▶ EXERCISE
Once the line containing "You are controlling" is located, give it again exactly, together with each line that follows it to the end of the entries, and add nothing else.

[Records from a collection]
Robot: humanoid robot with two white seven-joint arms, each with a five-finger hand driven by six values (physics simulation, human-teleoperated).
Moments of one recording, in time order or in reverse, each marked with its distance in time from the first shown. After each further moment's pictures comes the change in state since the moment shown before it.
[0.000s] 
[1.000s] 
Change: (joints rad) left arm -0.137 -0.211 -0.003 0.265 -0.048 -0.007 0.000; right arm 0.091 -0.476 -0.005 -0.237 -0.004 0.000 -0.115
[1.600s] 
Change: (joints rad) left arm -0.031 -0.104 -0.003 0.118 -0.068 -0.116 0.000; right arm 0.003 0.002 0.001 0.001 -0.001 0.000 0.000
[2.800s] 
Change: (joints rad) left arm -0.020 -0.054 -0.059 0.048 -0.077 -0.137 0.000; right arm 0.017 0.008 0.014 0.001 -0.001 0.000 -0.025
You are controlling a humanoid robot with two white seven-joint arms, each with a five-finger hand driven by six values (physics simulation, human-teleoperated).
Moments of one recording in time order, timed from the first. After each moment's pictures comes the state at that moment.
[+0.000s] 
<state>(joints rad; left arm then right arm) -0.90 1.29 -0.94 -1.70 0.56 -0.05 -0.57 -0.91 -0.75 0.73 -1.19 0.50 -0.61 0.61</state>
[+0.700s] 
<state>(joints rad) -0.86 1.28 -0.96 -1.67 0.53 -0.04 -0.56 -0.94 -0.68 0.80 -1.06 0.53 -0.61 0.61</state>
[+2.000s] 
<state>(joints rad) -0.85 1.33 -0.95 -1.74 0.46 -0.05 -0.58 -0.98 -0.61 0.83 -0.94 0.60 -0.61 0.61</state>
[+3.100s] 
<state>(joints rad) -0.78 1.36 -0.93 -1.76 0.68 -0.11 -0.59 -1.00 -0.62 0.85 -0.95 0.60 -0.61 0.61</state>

▶ RESULT BELOW
You are controlling a humanoid robot with two white seven-joint arms, each with a five-finger hand driven by six values (physics simulation, human-teleoperated).
Moments of one recording in time order, timed from the first. After each moment's pictures comes the state at that moment.
[+0.000s] 
<state>(joints rad; left arm then right arm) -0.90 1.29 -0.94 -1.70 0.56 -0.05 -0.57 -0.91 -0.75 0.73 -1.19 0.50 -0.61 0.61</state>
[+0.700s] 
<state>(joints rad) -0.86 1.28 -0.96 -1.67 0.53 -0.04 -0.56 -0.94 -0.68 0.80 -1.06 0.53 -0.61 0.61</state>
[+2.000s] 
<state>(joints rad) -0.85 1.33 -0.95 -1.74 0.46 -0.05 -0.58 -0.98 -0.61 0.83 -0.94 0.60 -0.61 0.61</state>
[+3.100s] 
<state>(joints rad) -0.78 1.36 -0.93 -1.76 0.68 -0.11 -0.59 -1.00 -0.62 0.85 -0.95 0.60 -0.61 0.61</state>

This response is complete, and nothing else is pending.